● Assignment:
From the entries below, pull out each line where "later" appears.
§ §
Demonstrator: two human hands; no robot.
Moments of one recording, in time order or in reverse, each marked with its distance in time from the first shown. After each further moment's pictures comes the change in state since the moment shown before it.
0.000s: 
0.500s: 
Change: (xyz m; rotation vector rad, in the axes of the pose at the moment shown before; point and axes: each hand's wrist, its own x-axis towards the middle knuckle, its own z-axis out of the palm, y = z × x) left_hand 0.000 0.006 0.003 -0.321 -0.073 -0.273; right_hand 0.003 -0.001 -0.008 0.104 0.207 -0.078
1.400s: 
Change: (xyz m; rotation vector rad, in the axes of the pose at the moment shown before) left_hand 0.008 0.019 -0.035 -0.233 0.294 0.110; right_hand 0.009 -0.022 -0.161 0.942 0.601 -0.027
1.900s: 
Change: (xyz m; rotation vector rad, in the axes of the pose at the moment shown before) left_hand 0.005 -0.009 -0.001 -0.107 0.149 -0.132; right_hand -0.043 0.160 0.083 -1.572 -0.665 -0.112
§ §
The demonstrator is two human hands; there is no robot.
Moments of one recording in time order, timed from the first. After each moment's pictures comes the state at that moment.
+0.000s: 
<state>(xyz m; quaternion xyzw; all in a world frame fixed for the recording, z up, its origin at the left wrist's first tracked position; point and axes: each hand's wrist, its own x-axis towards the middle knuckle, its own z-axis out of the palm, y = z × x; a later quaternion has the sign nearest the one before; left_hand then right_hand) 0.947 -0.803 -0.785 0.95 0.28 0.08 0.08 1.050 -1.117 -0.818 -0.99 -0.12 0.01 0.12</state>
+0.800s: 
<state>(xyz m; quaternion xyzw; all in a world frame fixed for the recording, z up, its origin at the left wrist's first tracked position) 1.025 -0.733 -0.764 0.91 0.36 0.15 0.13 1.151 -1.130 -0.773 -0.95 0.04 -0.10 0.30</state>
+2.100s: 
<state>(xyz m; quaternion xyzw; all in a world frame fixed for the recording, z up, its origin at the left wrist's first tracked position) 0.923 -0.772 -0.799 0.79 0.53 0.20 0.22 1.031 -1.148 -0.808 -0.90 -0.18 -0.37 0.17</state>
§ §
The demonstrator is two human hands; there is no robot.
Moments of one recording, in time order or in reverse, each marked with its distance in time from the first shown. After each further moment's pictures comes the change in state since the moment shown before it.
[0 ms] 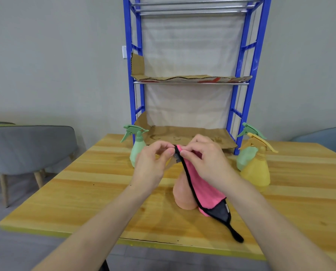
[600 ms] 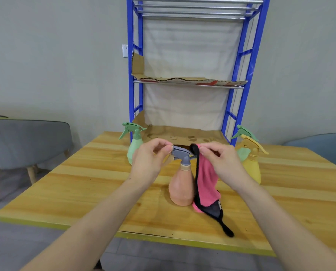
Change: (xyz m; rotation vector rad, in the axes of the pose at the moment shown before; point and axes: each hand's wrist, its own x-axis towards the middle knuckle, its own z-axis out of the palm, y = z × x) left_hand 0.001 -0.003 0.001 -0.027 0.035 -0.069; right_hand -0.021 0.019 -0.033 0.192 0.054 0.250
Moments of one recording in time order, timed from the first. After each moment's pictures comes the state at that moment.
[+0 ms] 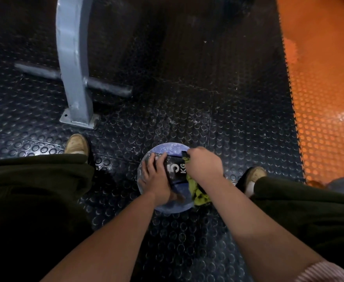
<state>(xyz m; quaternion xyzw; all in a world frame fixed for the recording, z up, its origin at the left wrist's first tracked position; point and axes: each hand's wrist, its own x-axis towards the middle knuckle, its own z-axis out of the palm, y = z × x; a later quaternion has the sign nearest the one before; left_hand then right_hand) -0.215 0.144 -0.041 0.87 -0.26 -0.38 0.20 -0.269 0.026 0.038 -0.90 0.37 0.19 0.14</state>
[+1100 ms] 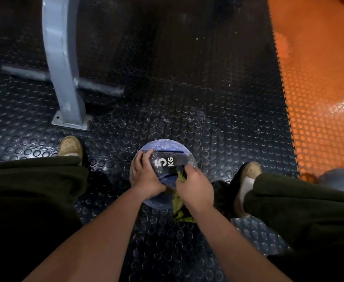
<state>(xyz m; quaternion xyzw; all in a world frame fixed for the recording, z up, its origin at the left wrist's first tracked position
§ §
● Result of this exercise:
<state>(xyz m; quaternion xyzw; all in a world frame fixed for the recording, z up, its origin at the left wrist's first tracked position; point and axes: each hand's wrist, its own x-axis towards the middle knuckle, its own z-axis out of the palm, y = z × x; a later quaternion has the sign nearest the one before; left_hand then right_hand) 0.947 -0.803 -0.785 0.95 0.28 0.08 0.08 1.050 -1.117 -0.818 -0.99 -0.12 0.01 0.12</state>
<state>(xyz m; quaternion xyzw; all in a world frame fixed for the recording, z up, its origin at the left wrist's first tracked position; point and axes: each hand's wrist, its own x-axis towards the middle knuckle, its own z-axis out of the palm, y = z × x; a later quaternion has the sign nearest the one before; left_hand then right_hand) -0.215 0.144 -0.041 0.87 -0.26 -0.38 0.20 -0.269 0.026 0.038 -0.90 0.37 0.19 0.14</state>

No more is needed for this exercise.